WHAT THE TASK REQUIRES —
Note how many lines in these entries contain "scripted", and reply with that number alone.

SOURCE MATERIAL —
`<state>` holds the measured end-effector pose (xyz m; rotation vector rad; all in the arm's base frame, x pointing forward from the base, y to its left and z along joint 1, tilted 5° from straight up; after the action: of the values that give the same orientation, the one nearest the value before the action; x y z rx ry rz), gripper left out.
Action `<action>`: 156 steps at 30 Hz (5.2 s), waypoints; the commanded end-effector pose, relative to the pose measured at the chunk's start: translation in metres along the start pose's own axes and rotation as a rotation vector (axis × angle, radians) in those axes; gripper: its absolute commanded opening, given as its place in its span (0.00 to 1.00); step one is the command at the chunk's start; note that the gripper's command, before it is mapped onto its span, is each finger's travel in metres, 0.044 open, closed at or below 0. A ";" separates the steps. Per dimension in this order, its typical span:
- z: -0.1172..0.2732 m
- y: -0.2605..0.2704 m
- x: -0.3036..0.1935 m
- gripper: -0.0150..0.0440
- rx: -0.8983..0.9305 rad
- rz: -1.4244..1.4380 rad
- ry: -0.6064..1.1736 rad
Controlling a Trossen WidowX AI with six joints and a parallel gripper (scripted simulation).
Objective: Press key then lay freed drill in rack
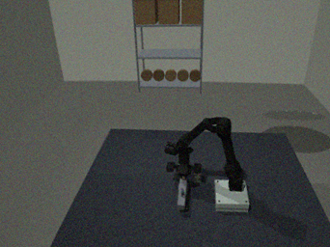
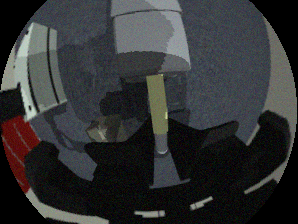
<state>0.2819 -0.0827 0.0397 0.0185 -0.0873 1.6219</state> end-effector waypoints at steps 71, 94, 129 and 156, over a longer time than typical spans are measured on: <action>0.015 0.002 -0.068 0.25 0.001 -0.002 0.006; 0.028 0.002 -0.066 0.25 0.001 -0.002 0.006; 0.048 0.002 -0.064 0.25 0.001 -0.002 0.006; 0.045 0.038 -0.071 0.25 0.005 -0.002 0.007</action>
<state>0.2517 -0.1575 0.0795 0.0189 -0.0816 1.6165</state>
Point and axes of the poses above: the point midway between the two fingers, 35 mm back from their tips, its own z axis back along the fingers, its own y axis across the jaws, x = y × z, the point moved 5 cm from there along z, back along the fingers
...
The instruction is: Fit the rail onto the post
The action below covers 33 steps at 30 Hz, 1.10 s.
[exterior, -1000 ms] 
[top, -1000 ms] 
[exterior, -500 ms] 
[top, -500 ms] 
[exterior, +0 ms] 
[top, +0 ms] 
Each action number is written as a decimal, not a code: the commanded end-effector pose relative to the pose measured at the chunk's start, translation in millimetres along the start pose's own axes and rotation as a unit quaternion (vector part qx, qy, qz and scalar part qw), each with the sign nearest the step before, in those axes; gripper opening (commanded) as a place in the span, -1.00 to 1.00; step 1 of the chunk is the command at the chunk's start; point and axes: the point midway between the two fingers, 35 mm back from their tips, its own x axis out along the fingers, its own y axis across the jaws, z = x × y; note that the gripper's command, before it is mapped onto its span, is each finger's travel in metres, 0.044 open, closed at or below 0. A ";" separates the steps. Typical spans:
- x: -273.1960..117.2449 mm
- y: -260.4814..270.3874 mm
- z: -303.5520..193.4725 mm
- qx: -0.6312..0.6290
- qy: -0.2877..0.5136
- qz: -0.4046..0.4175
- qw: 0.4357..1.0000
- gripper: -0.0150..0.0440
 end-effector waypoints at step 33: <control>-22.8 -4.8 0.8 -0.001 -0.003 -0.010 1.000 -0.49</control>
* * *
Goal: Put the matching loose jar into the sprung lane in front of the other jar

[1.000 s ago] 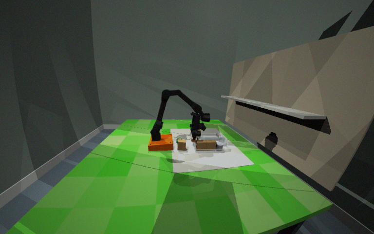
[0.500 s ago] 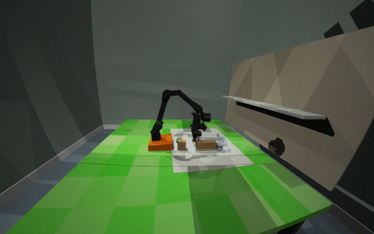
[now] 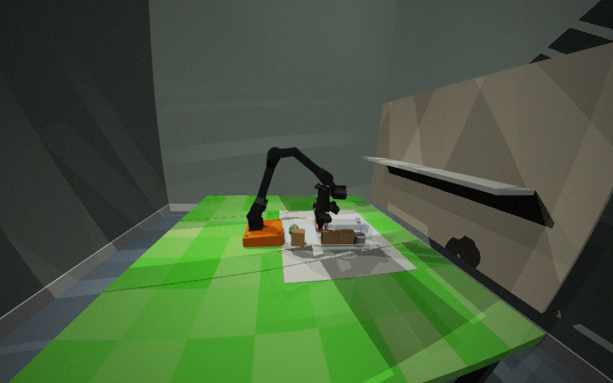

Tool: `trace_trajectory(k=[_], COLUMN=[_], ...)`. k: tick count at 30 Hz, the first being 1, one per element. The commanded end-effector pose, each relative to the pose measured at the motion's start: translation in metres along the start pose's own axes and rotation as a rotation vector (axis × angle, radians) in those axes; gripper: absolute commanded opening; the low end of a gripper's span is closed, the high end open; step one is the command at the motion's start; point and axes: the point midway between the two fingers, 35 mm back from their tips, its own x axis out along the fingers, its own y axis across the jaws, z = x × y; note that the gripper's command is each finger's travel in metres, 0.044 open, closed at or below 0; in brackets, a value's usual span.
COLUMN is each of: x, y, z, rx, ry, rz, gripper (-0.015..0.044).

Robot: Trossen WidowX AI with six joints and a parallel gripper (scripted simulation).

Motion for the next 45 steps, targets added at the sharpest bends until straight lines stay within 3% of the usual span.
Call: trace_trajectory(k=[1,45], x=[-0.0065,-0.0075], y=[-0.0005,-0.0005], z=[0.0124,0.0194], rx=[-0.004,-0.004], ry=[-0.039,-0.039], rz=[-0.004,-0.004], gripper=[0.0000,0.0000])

ANSWER BOX —
2